Tír na nÓg - I Have Known Love EP - Albums - Reviews - Soundblab

Tír na nÓg - I Have Known Love EP

by Jeff Penczak Rating:10 Release Date:2014-05-31

The legendary Irish acid-folk duo return with three original tracks and an awe-inspiring cover of the title track, originally recorded by Silver Apples on their sophomore album 45 years ago. Championed by John Peel, gigging alongside Tull, The Who, Procol Harum, the Fairports and Steeleyes, Leo O’Kelly and Sonny Condell have produced some of the finest music ever to emanate from the Emerald Isle. In other words, they’re bloody Irish music treasures.
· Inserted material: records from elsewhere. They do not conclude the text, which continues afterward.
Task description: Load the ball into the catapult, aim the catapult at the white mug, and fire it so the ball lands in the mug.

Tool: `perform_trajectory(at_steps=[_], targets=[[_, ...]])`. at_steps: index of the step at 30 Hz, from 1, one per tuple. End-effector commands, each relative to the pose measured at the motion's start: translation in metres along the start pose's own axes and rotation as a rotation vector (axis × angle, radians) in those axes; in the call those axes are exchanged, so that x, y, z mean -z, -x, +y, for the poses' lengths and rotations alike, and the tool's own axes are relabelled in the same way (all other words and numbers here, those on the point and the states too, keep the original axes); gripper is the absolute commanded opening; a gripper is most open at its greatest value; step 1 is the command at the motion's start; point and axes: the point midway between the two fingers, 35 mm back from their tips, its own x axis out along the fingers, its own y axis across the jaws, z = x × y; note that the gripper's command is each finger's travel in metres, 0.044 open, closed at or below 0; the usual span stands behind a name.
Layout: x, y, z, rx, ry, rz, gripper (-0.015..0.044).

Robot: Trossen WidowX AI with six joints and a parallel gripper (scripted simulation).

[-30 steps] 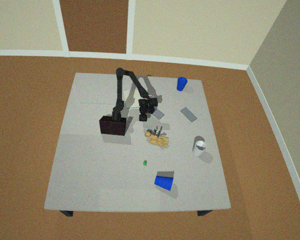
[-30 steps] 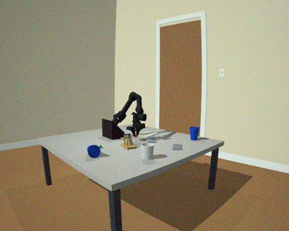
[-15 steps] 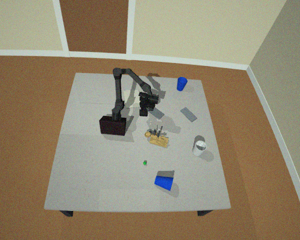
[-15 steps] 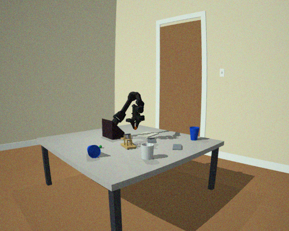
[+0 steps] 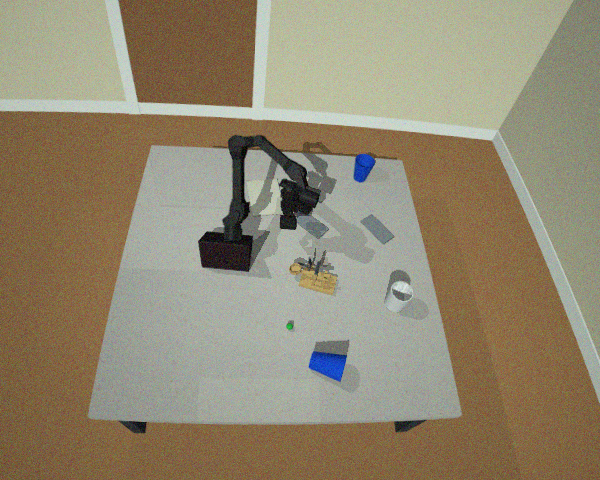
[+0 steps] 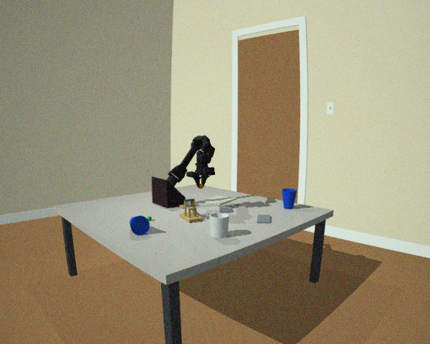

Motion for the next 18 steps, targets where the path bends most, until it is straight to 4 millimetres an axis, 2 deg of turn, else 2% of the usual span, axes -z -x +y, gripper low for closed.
perform_trajectory(at_steps=[1,18], targets=[[-0.007,0.000,-0.011,0.006,-0.021,0.028,0.0000],[-0.033,-0.004,-0.062,0.013,-0.096,0.119,0.0000]])
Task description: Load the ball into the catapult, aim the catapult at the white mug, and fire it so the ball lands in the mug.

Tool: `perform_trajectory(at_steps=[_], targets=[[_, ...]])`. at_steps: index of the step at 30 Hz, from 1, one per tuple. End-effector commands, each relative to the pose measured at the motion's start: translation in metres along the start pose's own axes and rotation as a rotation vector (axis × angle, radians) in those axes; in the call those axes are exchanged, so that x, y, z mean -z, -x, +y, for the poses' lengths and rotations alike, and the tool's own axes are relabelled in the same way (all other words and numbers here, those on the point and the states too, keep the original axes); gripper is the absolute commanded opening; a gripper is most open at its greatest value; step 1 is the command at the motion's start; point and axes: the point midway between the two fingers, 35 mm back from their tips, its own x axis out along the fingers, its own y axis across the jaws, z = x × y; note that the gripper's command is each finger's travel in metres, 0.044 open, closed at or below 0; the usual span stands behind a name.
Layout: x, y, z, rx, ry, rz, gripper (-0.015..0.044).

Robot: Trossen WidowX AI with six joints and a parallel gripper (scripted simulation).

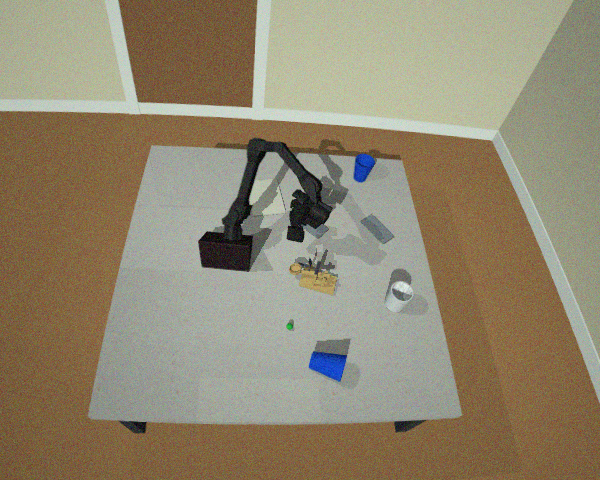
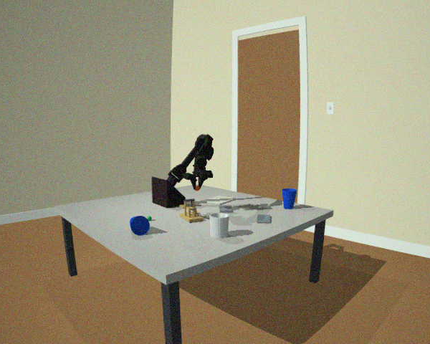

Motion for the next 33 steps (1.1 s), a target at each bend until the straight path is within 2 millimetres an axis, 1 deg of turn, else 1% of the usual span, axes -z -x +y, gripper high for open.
perform_trajectory(at_steps=[1,18,33], targets=[[-0.006,-0.002,-0.013,0.000,-0.019,0.031,0.0000],[-0.027,-0.015,-0.066,-0.021,-0.100,0.137,0.0000],[-0.037,-0.034,-0.113,-0.052,-0.159,0.227,0.0000]])
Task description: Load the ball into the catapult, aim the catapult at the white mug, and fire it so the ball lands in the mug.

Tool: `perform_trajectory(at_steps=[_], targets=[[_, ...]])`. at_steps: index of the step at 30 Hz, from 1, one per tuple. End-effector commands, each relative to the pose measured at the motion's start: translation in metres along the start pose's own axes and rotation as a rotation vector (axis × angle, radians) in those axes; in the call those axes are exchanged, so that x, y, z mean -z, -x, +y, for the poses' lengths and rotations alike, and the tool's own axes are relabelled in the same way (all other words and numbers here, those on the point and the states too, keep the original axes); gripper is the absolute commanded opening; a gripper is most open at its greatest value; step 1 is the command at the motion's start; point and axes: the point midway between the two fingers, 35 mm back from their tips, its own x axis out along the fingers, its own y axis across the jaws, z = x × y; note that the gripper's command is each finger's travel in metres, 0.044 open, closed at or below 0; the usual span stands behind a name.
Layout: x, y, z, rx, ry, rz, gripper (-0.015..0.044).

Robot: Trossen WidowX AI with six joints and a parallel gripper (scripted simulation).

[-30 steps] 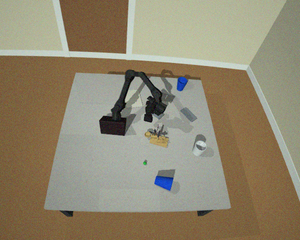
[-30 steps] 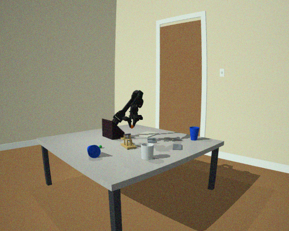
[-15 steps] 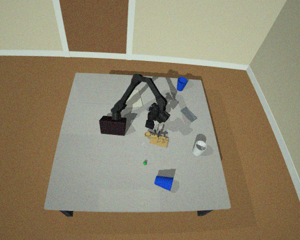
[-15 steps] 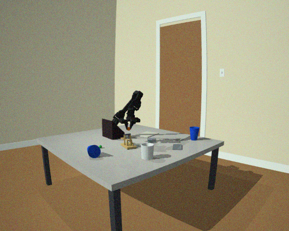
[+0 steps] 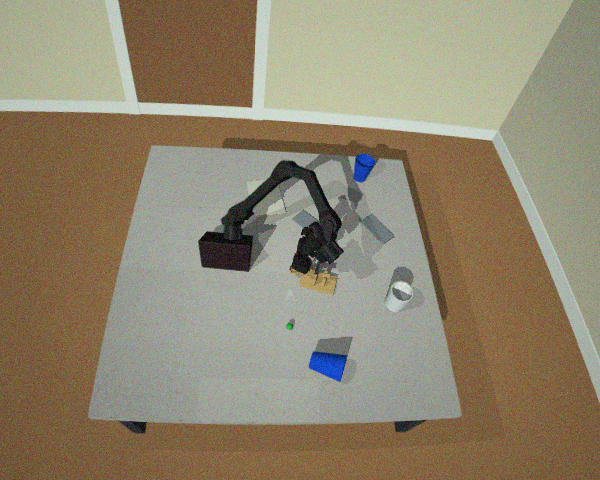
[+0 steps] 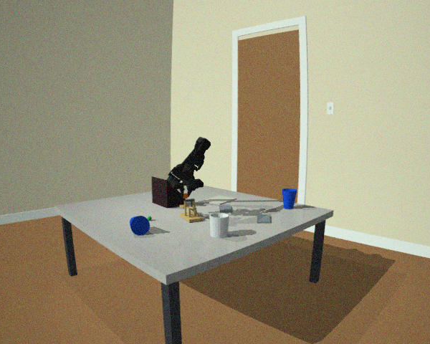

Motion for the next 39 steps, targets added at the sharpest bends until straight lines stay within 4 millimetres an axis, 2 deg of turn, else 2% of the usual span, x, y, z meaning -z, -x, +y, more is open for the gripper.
perform_trajectory(at_steps=[1,7,22,24,29,39], targets=[[-0.004,-0.005,-0.012,-0.007,-0.010,0.029,0.0000],[-0.008,-0.019,-0.012,-0.008,-0.010,0.030,0.0000],[-0.012,-0.033,-0.012,-0.008,-0.010,0.030,0.0000],[-0.012,-0.028,-0.012,-0.003,-0.004,0.025,0.0000],[-0.012,-0.028,-0.012,-0.003,-0.004,0.025,0.0000],[-0.011,-0.025,-0.012,-0.003,-0.006,0.024,0.0263]])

So it is with baited-breath and nervous fingers that I set the needle down on this limited-edition, 7in coloured vinyl. Too often the ‘old timers’ return after the music world has finally caught up with their genius and have a go at rekindling the old fires. And far too often, those new fires should turn the results to kindling, indeed. Thankfully, that’s not the case here, as talent this strong never fades away and their return is as golden-eyed and honey-hued as ever.

For starters, they turn the electronic evocations and bubbling motoric beats of Simeon’s oscillators into a forlorn ballad of lost love, focusing on the tender, emotional lyrics, slowing down the beat, and delivering something which could easily have sat on any of their three seminal 70s albums. It sends shivers down the spine and tears down the cheeks.

The first of the three originals is Condell’s ‘You in Yellow’, another evocative tale which paints a picture with words. It’s essentially the observations of Sonny and his wife overlooking Dalkey Island and Dublin Bay on a warm day several years ago, but it’s timeless in its execution. Tasteful violin accompaniment and a gentle acoustic guitar complete the package.

‘The Angelus’ is reminiscent of Kitchen Cynics: soft, visual, recollecting times gone by with 21st century eyes (with wonderful images of the effects of the seasons on the birds as they pass through the Irish countryside). Finally, ‘I Pick Up Birds at Funerals’ adds a comic touch to the proceedings, demonstrating O’Kelly’s unique tactic for, well, let’s just say he’s not talking about our avian friends. An essential purchase.